- [TASK]:
Give back the entries exactly, ending with the "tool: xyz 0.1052" line.

- [PROVIDED DATA]:
◆ ◆ ◆
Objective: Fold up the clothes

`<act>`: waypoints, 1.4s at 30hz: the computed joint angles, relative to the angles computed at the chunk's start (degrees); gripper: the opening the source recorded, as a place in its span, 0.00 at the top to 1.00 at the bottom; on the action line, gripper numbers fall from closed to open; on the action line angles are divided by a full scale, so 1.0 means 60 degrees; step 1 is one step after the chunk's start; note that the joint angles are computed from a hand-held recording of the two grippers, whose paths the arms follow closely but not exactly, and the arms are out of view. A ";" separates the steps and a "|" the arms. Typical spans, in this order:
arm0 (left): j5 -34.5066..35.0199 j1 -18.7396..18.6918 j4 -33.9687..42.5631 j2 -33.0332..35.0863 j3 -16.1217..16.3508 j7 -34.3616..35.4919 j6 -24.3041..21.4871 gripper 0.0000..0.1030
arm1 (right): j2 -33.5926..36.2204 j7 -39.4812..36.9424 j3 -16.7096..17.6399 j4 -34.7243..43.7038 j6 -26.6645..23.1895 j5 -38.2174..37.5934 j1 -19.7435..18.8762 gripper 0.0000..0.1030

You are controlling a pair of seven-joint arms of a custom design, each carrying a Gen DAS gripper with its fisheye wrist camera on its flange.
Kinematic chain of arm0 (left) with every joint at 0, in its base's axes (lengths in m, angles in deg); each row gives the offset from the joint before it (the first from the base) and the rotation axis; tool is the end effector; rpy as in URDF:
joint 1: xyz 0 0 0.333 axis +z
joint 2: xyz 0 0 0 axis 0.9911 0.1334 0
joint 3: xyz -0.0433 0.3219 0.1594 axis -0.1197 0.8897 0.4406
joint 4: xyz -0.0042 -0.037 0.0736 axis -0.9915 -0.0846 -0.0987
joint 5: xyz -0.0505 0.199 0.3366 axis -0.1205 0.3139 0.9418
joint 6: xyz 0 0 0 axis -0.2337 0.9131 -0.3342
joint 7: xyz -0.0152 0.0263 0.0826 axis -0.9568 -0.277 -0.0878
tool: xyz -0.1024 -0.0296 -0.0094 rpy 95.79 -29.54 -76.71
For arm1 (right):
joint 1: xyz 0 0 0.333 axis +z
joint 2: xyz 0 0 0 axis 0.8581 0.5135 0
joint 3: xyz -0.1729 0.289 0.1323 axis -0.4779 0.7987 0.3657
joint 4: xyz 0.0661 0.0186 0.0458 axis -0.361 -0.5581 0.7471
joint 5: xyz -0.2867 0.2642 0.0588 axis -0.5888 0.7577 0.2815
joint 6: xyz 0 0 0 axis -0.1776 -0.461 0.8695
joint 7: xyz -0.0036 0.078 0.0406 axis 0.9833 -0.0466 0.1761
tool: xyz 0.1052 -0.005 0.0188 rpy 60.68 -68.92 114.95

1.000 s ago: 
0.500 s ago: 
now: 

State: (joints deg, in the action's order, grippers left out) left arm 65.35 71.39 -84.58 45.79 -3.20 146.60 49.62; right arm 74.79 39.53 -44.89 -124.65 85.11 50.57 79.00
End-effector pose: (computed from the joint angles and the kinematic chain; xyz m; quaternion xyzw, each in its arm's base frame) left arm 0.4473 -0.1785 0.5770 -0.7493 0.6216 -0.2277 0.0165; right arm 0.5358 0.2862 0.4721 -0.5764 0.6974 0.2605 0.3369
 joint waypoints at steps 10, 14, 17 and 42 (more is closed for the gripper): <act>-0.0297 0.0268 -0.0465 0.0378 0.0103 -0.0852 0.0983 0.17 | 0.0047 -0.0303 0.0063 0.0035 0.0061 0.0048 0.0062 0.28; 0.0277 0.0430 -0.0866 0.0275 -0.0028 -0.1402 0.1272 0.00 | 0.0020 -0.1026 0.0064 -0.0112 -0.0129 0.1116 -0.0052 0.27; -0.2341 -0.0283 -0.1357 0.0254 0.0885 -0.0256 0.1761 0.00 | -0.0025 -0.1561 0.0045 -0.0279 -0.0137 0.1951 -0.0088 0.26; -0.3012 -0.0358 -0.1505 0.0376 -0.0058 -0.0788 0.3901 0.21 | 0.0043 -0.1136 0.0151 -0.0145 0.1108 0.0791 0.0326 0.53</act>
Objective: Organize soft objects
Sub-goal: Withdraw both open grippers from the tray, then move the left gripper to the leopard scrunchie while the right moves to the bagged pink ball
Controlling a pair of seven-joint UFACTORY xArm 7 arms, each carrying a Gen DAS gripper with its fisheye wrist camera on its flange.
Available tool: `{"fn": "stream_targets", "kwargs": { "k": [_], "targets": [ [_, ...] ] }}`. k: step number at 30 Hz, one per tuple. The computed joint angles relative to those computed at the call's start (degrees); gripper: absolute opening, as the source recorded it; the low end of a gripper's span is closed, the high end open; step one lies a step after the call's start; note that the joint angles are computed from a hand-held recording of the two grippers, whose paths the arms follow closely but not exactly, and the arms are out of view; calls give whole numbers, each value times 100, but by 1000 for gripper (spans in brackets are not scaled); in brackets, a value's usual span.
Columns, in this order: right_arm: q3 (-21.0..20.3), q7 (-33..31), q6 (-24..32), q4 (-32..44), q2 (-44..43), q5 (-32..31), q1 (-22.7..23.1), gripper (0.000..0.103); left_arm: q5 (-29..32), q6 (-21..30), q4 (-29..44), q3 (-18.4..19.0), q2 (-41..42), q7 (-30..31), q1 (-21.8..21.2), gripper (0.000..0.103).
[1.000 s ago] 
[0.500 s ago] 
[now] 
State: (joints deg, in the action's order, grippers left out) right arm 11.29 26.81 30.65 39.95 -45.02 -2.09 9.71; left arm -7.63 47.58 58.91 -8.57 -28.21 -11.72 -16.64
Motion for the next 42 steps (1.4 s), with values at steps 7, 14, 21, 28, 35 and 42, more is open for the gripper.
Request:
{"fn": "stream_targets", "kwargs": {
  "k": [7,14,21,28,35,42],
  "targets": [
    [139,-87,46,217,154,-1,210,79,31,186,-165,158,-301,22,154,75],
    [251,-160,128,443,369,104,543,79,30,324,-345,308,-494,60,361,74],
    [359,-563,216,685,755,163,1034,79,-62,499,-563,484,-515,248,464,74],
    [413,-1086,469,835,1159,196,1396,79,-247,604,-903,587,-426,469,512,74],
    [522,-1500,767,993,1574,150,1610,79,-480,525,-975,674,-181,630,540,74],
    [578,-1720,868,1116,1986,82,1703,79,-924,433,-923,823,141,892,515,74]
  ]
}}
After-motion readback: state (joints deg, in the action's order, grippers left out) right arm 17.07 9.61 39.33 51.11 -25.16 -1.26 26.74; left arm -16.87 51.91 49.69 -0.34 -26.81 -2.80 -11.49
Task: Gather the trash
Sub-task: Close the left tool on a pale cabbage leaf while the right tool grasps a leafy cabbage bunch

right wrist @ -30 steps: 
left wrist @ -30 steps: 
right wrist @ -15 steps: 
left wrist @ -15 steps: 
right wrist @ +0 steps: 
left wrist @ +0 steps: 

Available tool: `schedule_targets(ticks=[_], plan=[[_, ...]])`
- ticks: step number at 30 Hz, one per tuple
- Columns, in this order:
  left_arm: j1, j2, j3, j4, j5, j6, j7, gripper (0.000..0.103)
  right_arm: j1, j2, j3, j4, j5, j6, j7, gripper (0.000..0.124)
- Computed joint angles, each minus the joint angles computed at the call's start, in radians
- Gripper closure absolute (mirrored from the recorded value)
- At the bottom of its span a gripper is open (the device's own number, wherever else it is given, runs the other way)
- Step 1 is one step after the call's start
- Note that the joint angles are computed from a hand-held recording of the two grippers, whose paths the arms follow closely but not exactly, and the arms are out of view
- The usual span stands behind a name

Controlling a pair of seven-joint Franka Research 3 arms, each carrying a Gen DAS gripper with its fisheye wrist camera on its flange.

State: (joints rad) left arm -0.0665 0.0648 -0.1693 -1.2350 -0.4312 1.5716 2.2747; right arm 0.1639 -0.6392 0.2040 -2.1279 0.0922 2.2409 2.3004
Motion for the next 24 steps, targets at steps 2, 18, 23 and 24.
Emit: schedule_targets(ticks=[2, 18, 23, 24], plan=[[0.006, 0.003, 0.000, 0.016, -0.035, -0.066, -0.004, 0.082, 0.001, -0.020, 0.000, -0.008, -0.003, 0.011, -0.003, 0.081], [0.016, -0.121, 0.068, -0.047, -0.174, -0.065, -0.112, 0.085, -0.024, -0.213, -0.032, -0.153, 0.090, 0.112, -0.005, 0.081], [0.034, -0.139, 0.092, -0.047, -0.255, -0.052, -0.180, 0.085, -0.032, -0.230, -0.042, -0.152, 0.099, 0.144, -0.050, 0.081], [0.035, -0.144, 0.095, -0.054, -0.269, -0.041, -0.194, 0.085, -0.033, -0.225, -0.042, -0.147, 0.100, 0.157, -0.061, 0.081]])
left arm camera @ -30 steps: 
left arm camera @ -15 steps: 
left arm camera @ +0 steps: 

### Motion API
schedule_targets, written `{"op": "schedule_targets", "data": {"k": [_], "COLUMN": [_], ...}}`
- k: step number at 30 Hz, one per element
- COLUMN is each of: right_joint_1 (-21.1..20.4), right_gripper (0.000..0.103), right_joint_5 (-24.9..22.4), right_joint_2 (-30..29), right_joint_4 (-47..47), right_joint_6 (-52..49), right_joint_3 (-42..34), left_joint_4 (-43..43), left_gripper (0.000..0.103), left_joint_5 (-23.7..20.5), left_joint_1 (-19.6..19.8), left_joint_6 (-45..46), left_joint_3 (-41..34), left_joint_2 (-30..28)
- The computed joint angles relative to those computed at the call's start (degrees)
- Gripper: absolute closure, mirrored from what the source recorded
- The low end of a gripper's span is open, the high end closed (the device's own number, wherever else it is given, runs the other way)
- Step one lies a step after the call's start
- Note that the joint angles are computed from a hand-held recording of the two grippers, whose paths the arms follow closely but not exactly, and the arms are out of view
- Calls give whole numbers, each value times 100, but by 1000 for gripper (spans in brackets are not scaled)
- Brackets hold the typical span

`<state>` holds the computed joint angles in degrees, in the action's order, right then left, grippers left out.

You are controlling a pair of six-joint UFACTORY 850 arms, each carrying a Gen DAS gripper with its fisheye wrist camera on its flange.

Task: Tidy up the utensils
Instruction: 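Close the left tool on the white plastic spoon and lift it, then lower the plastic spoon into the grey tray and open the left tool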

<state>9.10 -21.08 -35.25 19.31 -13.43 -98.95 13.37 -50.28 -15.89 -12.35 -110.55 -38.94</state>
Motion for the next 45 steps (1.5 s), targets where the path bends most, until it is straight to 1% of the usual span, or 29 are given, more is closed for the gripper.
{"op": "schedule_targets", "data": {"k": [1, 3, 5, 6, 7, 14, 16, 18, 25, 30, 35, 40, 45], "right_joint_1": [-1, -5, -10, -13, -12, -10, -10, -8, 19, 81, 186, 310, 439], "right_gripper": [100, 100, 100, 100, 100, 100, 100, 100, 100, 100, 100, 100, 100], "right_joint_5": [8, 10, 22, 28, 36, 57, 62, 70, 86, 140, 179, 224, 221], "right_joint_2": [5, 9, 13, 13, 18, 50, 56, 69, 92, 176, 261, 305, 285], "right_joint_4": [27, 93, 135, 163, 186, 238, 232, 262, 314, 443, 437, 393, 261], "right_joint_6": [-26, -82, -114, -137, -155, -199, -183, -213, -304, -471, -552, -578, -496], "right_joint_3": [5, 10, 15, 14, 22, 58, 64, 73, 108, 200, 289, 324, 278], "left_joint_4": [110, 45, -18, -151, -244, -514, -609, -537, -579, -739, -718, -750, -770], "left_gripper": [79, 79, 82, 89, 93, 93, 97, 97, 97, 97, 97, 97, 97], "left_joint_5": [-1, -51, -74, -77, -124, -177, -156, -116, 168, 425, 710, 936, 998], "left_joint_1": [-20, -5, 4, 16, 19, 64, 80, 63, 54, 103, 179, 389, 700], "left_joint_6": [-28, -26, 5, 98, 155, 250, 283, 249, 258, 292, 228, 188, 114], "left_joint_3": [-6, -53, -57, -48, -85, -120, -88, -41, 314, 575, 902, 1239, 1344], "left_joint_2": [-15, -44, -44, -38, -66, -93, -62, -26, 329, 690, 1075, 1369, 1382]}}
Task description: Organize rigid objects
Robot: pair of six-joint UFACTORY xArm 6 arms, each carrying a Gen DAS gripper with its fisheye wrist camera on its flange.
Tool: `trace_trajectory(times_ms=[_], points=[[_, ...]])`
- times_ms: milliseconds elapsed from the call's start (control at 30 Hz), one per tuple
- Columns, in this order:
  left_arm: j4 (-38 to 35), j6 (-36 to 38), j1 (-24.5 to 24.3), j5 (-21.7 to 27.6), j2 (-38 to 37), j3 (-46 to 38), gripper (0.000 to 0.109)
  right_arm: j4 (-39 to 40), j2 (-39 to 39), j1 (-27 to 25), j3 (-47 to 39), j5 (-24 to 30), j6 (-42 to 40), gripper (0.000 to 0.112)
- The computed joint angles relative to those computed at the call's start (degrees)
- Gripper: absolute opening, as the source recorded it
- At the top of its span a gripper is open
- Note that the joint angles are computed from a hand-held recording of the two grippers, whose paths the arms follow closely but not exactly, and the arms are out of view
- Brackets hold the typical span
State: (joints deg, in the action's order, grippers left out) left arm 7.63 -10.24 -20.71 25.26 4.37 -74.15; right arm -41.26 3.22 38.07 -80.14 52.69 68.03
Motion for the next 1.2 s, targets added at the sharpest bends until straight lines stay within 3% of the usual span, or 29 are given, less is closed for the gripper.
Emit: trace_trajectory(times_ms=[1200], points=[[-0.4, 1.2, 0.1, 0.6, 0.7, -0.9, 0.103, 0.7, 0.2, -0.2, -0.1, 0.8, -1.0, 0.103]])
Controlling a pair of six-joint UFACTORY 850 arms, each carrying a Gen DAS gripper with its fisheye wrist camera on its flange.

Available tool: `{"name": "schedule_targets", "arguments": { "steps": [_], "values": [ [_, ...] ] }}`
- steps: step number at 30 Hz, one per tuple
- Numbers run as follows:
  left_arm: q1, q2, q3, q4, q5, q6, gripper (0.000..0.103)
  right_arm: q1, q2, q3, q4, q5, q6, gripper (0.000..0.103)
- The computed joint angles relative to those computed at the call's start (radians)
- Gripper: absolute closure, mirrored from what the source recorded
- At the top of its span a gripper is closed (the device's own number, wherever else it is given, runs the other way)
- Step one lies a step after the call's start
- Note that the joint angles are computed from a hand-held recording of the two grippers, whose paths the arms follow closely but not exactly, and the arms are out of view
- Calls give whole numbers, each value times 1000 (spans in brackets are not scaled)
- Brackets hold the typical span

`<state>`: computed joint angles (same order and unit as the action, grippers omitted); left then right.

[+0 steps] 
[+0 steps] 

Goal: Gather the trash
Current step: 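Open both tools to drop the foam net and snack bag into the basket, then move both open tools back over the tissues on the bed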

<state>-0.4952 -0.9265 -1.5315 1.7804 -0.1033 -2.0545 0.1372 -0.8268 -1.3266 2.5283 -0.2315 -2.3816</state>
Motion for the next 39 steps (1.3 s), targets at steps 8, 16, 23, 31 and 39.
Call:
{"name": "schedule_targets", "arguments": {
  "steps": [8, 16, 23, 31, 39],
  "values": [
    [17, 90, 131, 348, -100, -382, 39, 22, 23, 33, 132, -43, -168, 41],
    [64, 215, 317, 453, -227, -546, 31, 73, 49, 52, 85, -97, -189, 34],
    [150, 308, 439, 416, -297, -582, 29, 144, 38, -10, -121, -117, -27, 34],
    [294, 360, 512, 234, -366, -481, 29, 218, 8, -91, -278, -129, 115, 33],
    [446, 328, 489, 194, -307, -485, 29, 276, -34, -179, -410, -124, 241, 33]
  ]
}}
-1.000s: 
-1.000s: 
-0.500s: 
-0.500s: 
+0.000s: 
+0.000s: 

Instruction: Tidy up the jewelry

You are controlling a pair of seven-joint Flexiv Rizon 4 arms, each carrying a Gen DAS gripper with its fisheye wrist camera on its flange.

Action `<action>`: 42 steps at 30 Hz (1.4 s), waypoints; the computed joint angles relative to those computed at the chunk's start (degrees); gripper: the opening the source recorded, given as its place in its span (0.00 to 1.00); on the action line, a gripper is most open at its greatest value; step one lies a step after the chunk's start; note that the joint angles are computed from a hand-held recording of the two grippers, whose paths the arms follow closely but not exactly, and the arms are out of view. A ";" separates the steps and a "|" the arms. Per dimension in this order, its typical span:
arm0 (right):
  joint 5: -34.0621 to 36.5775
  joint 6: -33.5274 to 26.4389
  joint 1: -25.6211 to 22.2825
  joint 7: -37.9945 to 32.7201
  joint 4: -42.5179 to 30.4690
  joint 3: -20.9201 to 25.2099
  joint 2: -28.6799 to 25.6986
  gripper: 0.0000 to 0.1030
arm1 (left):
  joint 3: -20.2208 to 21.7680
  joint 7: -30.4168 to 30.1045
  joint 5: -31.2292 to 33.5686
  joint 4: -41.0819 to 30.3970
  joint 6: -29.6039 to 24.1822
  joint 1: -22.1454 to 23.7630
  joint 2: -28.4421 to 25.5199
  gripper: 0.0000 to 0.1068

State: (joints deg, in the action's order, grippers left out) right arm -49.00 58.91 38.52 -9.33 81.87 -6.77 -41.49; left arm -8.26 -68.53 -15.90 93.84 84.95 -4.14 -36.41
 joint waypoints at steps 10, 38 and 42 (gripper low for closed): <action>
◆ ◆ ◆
- [ANSWER SPACE]:
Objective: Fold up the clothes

`<act>`: waypoints, 1.4s at 30hz: the computed joint angles, relative to the angles computed at the chunk's start (degrees); gripper: the opening the source recorded, as a place in its span, 0.00 at the top to 1.00 at the bottom; on the action line, gripper numbers fall from closed to open; on the action line angles are divided by a full scale, so 1.0 means 60 degrees; step 1 is one step after the chunk's start; note that the joint angles are computed from a hand-held recording of the two grippers, whose paths the arms follow closely but not exactly, and the arms are out of view. A ";" separates the steps and a "|" the arms. Typical spans, in this order:
arm0 (left): j5 -34.5066..35.0199 j1 -18.7396..18.6918 j4 -33.9687..42.5631 j2 -33.0332..35.0863 j3 -16.1217..16.3508 j7 -34.3616..35.4919 j6 -24.3041..21.4871 gripper 0.0000..0.1030
arm1 (right): j2 -33.5926..36.2204 j7 -39.4812..36.9424 j3 -16.7096..17.6399 j4 -34.7243..43.7038 j6 -26.6645..23.1895 j5 -38.2174..37.5934 j1 -19.7435..18.8762 gripper 0.0000..0.1030

You are controlling a pair of seven-joint arms of a custom design, each carrying a Gen DAS gripper with its fisheye wrist camera on its flange.
Kinematic chain of arm0 (left) with every joint at 0, in its base's axes (lengths in m, angles in deg); each row gives the offset from the joint before it (the first from the base) and the rotation axis; tool is the end effector; rpy as in URDF:
joint 1: xyz 0 0 0.333 axis +z
joint 2: xyz 0 0 0 axis 0.9911 0.1334 0
joint 3: xyz -0.0433 0.3219 0.1594 axis -0.1197 0.8897 0.4406
joint 4: xyz -0.0042 -0.037 0.0736 axis -0.9915 -0.0846 -0.0987
joint 5: xyz -0.0505 0.199 0.3366 axis -0.1205 0.3139 0.9418
joint 6: xyz 0 0 0 axis -0.2337 0.9131 -0.3342
joint 7: xyz -0.0152 0.0263 0.0826 axis -0.9568 -0.277 -0.0878
tool: xyz -0.1024 -0.0296 -0.0094 rpy 95.79 -29.54 -76.71
For arm1 (right):
joint 1: xyz 0 0 0.333 axis +z
joint 2: xyz 0 0 0 axis 0.8581 0.5135 0
joint 3: xyz -0.1729 0.289 0.1323 axis -0.4779 0.7987 0.3657
joint 4: xyz 0.0661 0.0186 0.0458 axis -0.361 -0.5581 0.7471
joint 5: xyz -0.2867 0.2642 0.0588 axis -0.5888 0.7577 0.2815
joint 6: xyz 0 0 0 axis -0.1776 -0.461 0.8695
joint 7: xyz -0.0036 0.078 0.0406 axis 0.9833 -0.0466 0.1761
tool: xyz 0.1052 -0.005 0.0188 rpy 60.68 -68.92 114.95

The answer to this exercise is complete.